Робеспьер разговаривает со своим домовладельцем, мастером-краснодеревщиком Морисом Дюпле, в своей квартире в доме 366 на улице Сент-Оноре. В последнее время он рано ложится спать. Сегодня так не получится.

[50] Куртуа I, док. XVIII, pp. 130, 132–3, 135. Как и доклады Русвиля, они адресованы всему КОС, но с расчетом на то, что Робеспьер их прочтет. Они попали в личные бумаги Робеспьера.
[51] Bourquin (1987), p. 229 («Будь так же благоразумна»); кроме того, см. мемуары банкира Лаффита: Laffitte (1932), p. 42 («К концу недели»).

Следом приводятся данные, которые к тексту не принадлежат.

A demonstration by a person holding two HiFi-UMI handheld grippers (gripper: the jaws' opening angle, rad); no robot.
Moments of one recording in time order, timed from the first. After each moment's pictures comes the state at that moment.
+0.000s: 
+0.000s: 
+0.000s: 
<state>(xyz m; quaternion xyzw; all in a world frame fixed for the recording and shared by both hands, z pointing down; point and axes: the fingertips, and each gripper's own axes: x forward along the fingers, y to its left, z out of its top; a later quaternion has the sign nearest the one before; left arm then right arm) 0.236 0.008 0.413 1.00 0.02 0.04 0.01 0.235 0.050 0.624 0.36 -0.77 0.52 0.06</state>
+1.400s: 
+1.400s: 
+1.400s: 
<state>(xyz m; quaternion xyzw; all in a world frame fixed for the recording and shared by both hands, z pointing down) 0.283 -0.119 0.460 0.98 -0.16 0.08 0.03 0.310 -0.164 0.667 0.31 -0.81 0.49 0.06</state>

[52] W 79 d. Legracieux. См. также его полицейские дела в F7 4774/13 (досье с пометкой Le Granois) и F7 4558 d. Gracieux. О его месте в Бюро нравов см. список в AFII 23B. Улица Данфер была южным продолжением улицы Арфы (5-й округ Парижа), позднее на ее месте пролег совр. бульвар Сен-Мишель.
[53] W 79. Более полные отрывки есть в SCD, pp. 195–6. Сен-Поль-ле-Труа-Шато находится в департаменте Дром. См. ниже о Флёрио и Пайяне.
[54] Исследования, посвященные якобинцам, как правило, сосредоточены на национальной сети клубов или на якобинском дискурсе в целом, тогда как Парижскому клубу внимания уделяется мало: разве что в качестве площадки, где разного рода политики выступают с речами (Робеспьер в том числе). Исследование, в котором фокус делается именно на самом клубе, – Walter (1946). См. также Brinton (1930); Kennedy (3 vols, 1982, 1988, 1999); и Higonnet (1998). Основополагающим печатным первоисточником является «Якобинец». Клуб располагался на совр. площади Марше Сент-Оноре (1-й округ Парижа). Речь Робеспьера см. в AP, pp. 530–6 (включает речи противников); и OCR, x, pp. 542–87. Подробнее о них см. ниже.
[55] [Guittard de Floriban], Journal (1974). Раздел, посвященный 9 термидора, находится на с. 433–6. Ежедневная информация о восходе солнца и т. д. публикуется во многих газетах и в национальном альманахе. Улица Канетт находится в совр. 6-м округе Парижа. Также я обратился к метеорологическим записям Парижской обсерватории.
[56] Архивы Обсерватории, AF 1–14. Это стоит отметить в свете мифа о сильной буре в конце дня.
[57] B&R, 34, p. 3. Цитата, предположительно, принадлежит семейству Дюпле. Показания о том, как Робеспьер ложился спать, даны Дюпле-сыном на полицейском допросе 3 вантоза III года: W 79 d. Duplay.